A few interesting notes from the article:
"The four largest players in the heroin business are all senior members of the Afghan government, the government that our soldiers are fighting and dying to protect.
When we attacked Afghanistan, America bombed from the air while the CIA paid, armed and equipped the dispirited warlord drug barons, especially those grouped in the Northern Alliance, to do the ground occupation. We bombed the Taliban and their allies into submission, while the warlords moved in to claim the spoils. Then we made them ministers."
Note: (Remember Alexander Litvinenko, the former agent of the KGB who died in London Nov 2006? He was poisoned with polonium 210 and had been investigating the drug trade.)
"Litvinenko was working for the KGB in St Petersburg in 2001 and 2002. He became concerned at the vast amounts of heroin coming from Afghanistan, in particular from the fiefdom of the (now) Head of the Afghan armed forces, General Abdul Rashid Dostum, in north and east Afghanistan."
"...his discoveries about the heroin trade were what put his life in danger. Litvinenko was working for the KGB in St Petersburg in 2001 and 2002. He became concerned at the vast amounts of heroin coming from Afghanistan, in particular from the fiefdom of the (now) Head of the Afghan armed forces, General Abdul Rashid Dostum, in north and east Afghanistan."
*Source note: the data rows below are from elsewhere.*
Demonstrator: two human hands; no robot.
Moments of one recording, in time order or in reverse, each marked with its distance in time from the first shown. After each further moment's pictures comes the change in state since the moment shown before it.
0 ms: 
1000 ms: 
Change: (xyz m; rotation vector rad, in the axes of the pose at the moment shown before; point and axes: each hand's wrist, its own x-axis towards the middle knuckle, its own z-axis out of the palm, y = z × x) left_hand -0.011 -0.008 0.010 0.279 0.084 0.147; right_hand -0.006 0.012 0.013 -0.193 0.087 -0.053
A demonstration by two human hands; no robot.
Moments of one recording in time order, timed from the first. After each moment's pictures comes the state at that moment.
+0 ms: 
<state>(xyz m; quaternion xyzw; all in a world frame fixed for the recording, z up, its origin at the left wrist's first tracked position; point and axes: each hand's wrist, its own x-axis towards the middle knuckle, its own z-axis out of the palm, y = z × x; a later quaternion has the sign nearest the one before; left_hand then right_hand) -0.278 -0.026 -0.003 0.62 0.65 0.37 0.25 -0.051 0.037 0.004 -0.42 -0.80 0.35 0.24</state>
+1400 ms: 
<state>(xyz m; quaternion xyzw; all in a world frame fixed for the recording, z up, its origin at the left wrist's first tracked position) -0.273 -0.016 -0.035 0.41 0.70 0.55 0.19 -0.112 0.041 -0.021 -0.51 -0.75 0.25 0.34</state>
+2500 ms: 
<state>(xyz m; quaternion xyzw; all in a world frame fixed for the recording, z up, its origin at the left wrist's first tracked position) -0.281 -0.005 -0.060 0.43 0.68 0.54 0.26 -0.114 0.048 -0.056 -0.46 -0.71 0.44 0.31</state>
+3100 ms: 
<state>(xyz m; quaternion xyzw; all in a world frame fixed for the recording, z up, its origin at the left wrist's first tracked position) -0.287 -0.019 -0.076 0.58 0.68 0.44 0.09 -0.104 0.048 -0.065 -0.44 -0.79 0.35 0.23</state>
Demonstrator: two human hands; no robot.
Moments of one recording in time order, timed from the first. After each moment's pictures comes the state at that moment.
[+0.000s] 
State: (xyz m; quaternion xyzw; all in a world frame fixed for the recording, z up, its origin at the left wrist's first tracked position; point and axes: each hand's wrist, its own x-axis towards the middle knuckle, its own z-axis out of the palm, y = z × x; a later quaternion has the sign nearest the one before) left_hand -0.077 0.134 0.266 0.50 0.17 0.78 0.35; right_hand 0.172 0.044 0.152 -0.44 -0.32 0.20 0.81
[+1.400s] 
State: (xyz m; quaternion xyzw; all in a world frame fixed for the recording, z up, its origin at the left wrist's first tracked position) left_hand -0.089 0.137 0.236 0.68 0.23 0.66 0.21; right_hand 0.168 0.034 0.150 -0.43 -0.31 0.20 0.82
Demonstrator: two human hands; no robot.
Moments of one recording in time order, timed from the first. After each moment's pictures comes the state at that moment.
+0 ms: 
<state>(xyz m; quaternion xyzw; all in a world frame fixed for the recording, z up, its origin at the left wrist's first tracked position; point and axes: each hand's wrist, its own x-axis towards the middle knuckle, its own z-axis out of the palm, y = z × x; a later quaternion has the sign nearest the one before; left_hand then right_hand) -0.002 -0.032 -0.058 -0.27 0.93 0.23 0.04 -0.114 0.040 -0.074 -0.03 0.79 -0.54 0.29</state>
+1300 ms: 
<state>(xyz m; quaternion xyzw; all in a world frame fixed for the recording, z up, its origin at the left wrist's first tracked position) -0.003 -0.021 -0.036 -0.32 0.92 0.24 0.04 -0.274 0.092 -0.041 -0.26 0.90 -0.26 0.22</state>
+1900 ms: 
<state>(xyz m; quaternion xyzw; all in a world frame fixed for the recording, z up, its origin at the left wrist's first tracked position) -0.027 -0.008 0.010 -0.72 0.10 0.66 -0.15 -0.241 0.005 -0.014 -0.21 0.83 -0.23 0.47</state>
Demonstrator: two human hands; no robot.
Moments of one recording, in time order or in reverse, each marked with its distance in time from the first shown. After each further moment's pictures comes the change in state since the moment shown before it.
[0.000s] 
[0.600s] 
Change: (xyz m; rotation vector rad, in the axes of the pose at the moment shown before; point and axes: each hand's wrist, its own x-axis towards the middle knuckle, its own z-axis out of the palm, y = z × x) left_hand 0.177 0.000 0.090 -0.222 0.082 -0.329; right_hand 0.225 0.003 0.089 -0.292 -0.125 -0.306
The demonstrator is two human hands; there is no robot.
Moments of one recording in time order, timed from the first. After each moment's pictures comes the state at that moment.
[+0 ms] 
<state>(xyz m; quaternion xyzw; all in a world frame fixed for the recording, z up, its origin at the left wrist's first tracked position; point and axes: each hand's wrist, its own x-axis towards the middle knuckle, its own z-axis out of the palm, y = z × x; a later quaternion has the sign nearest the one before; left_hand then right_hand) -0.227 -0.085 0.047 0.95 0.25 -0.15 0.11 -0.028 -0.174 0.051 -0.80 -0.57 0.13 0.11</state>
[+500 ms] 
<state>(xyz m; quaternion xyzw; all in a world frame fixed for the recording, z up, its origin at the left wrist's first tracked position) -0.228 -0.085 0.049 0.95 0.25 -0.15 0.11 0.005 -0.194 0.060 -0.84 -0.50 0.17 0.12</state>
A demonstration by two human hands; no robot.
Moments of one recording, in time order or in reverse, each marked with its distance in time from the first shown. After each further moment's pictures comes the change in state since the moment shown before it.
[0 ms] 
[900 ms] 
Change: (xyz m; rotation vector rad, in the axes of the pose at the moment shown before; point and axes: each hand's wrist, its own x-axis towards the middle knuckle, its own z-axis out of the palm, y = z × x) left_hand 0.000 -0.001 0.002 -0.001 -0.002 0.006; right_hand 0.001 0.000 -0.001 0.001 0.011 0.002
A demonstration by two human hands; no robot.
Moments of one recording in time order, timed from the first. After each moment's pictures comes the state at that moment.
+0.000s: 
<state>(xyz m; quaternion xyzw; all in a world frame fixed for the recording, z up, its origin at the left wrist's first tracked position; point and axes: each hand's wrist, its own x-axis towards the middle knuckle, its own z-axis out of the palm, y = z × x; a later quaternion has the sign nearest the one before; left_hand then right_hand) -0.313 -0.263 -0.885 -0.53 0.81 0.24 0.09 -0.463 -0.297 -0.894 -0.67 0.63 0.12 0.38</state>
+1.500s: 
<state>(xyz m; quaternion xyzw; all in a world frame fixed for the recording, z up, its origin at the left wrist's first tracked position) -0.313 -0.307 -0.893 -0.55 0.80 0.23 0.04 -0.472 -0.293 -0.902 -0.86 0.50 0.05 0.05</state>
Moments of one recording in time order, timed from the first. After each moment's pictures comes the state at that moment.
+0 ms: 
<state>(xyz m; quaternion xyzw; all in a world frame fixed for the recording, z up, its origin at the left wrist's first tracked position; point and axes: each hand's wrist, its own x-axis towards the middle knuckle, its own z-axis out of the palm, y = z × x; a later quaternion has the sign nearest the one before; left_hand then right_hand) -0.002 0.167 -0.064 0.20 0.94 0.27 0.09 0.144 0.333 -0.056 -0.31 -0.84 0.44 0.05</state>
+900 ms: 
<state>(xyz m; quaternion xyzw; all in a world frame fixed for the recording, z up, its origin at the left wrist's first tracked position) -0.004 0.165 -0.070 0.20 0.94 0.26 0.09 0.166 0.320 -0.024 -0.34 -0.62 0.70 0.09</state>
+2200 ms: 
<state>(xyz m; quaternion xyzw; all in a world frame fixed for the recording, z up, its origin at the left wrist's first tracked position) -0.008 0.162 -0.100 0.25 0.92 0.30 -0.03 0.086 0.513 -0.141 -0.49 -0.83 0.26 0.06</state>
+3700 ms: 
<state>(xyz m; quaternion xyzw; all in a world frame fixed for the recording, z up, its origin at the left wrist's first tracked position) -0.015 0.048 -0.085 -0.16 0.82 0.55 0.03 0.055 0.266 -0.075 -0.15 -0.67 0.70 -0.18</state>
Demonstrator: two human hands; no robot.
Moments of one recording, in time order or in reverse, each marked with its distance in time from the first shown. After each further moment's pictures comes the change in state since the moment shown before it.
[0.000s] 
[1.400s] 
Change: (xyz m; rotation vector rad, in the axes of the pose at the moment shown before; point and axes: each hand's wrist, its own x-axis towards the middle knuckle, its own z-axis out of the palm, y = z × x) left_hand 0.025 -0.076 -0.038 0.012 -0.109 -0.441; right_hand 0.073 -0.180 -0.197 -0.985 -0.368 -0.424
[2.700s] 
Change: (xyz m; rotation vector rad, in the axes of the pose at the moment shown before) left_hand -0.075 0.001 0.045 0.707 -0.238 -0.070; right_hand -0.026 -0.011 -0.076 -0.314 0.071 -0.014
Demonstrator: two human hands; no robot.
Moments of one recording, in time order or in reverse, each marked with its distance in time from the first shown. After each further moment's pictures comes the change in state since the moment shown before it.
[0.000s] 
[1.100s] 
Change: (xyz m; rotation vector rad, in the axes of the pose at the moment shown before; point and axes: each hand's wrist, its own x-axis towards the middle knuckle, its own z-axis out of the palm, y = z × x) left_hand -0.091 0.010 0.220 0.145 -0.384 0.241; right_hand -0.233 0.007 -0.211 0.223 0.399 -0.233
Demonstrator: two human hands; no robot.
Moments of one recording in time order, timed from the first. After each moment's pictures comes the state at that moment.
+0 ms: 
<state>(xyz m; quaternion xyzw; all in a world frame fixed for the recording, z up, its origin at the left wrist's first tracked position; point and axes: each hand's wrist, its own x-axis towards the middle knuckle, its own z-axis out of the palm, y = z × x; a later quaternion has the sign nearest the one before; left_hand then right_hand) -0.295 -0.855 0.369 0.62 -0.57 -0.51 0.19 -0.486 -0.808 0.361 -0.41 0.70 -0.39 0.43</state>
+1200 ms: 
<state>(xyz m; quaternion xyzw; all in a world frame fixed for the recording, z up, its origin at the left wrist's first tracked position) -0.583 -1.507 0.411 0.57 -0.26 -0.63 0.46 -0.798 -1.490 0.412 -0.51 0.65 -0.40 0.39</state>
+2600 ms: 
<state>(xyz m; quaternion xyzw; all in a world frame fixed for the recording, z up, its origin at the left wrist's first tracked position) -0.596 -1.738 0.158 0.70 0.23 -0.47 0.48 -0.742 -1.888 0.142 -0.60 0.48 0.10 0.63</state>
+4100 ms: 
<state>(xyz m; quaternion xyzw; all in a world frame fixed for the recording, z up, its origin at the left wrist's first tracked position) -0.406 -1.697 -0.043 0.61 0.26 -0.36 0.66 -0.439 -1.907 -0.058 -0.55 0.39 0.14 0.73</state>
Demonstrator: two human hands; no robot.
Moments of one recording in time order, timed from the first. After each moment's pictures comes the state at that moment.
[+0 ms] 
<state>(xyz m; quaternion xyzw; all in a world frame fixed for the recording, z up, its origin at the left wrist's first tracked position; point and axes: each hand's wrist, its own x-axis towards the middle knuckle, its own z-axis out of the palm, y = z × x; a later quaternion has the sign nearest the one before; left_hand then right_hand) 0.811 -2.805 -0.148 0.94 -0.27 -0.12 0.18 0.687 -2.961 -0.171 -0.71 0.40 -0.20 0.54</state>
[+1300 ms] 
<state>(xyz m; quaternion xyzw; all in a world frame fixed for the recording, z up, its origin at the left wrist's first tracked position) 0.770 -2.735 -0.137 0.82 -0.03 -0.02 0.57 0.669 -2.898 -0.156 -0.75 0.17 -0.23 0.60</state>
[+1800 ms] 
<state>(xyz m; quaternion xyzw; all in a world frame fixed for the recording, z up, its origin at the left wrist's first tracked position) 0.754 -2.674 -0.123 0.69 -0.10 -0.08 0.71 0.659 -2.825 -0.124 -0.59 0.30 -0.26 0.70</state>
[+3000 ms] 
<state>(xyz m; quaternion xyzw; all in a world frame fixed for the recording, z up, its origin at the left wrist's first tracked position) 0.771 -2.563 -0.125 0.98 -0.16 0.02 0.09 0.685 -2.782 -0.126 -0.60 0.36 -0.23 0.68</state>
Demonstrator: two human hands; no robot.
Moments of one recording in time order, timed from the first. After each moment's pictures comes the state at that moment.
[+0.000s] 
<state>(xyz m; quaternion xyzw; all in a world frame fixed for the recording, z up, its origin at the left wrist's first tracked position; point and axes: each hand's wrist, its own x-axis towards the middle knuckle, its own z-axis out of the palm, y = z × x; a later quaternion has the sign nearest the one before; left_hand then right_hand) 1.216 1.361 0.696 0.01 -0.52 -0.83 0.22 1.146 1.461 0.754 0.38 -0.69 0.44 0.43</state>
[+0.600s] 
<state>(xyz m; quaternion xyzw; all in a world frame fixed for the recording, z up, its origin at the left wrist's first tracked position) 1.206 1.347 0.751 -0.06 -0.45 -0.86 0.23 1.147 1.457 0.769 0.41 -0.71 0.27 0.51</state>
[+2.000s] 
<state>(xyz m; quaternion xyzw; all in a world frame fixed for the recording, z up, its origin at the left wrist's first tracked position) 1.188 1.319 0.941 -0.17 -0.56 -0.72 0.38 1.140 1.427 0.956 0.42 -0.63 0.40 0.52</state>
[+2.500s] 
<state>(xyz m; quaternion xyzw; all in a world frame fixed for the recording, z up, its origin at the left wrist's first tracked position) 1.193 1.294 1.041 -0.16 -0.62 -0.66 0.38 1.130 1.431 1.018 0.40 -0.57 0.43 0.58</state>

"Litvinenko uncovered the St Petersburg end and was stunned by the involvement of the city authorities, local police and security services at the most senior levels. He reported in detail to President Vladimir Putin. Putin is, of course, from St Petersburg, and the people Litvinenko named were among Putin's closest political allies. That is why Litvinenko, having miscalculated badly, had to flee Russia."
"I had as little luck as Litvinenko in trying to get official action against this heroin trade. At the St Petersburg end he found those involved had the top protection. In Afghanistan, General Dostum is vital to Karzai's coalition, and to the West's pretence of a stable, democratic government."
"Opium is produced all over Afghanistan, but especially in the north and north-east, Dostum's territory. Again, our Government's spin doctors have tried hard to obscure this fact and make out that the bulk of the heroin is produced in the tiny areas of the south under Taliban control. But these are the most desolate, infertile rocky areas. It is a physical impossibility to produce the bulk of the vast opium harvest there."
"Since we brought 'democracy' to Afghanistan, Dostum ordered an MP who annoyed him to be pinned down while he attacked him. The sad thing is that Dostum is probably not the worst of those comprising the Karzai government, or the biggest drug smuggler among them."
"Our Afghan policy is still victim to Tony Blair's simplistic world view and his childish division of all conflicts into 'good guys' and 'bad guys'. The truth is that there are seldom any good guys among those vying for power in a country such as Afghanistan. To characterise the Karzai government as good guys is sheer nonsense."
"Why then do we continue to send our soldiers to die in Afghanistan? Our presence in Afghanistan and Iraq is the greatest recruiting sergeant for Islamic militants. As the great diplomat, soldier and adventurer Lieutenant-Colonel Sir Alexander Burnes pointed out before his death in the First Afghan War in 1841, there is no point in a military campaign in Afghanistan as every time you beat them, you just swell their numbers. Our only real achievement to date is falling street prices for heroin in London."
"Remember this article next time you hear a politician calling for more troops to go into Afghanistan. And when you hear of another brave British life wasted there, remember you can add to the casualty figures all the young lives ruined, made miserable or ended by heroin in the UK."